> _Exercise instructions_
Below are the records; copy each line in them that holds the word "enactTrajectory".

> _Raw data_
★ ★ ★ ★ ★

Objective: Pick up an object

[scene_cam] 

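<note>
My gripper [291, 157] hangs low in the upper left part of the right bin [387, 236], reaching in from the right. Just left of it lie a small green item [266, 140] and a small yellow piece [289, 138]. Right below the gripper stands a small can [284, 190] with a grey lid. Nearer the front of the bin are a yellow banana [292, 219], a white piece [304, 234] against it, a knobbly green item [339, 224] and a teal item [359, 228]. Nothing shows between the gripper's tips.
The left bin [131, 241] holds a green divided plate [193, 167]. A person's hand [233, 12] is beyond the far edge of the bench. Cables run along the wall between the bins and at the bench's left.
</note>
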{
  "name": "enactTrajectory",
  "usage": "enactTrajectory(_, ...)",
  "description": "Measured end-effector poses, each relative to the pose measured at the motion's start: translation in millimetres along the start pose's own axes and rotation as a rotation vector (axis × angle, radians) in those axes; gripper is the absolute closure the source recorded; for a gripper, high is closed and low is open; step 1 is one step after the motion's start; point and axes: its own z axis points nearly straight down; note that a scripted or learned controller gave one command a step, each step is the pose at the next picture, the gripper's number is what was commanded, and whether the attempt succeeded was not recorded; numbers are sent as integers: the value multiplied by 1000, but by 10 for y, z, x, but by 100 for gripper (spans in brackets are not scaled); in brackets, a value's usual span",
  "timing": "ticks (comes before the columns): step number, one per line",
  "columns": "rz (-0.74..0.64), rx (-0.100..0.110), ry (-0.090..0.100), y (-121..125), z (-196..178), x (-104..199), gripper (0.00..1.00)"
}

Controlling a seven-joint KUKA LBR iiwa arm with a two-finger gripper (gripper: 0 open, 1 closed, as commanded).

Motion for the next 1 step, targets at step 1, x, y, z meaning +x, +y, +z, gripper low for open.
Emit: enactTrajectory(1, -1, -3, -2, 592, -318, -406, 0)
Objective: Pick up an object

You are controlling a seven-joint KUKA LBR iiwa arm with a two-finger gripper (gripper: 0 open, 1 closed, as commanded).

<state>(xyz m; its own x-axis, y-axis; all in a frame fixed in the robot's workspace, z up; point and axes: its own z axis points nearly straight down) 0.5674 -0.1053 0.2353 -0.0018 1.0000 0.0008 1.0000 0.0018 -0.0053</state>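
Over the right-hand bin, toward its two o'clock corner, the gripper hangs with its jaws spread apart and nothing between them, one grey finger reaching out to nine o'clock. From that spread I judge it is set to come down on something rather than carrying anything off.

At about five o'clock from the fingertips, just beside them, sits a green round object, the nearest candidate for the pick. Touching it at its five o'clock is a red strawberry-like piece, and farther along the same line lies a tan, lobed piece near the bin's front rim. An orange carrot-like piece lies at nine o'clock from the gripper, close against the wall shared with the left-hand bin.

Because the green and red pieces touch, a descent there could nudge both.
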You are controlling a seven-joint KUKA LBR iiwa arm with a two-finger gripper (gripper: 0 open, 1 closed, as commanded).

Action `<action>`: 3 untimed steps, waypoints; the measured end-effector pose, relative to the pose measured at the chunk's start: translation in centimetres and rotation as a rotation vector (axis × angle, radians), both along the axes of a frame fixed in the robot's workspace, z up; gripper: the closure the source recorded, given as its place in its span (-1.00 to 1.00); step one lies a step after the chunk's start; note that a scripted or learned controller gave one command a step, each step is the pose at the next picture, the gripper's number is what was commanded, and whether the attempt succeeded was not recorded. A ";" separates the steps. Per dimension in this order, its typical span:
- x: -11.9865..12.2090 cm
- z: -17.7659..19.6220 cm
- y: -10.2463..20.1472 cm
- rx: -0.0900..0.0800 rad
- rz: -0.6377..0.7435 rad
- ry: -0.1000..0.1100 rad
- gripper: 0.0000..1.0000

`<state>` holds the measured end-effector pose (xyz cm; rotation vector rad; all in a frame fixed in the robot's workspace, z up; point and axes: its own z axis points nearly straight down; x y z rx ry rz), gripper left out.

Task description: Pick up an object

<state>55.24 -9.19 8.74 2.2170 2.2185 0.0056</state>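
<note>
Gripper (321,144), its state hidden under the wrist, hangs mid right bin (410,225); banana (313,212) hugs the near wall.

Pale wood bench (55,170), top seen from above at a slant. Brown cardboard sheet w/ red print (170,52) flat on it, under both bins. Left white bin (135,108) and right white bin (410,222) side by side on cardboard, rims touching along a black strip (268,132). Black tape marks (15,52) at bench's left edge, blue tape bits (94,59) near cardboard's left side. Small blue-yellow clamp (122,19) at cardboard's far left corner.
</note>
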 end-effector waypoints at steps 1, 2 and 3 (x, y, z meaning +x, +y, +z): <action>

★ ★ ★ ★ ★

> _Your response_
  "name": "enactTrajectory",
  "usage": "enactTrajectory(_, ...)",
Emit: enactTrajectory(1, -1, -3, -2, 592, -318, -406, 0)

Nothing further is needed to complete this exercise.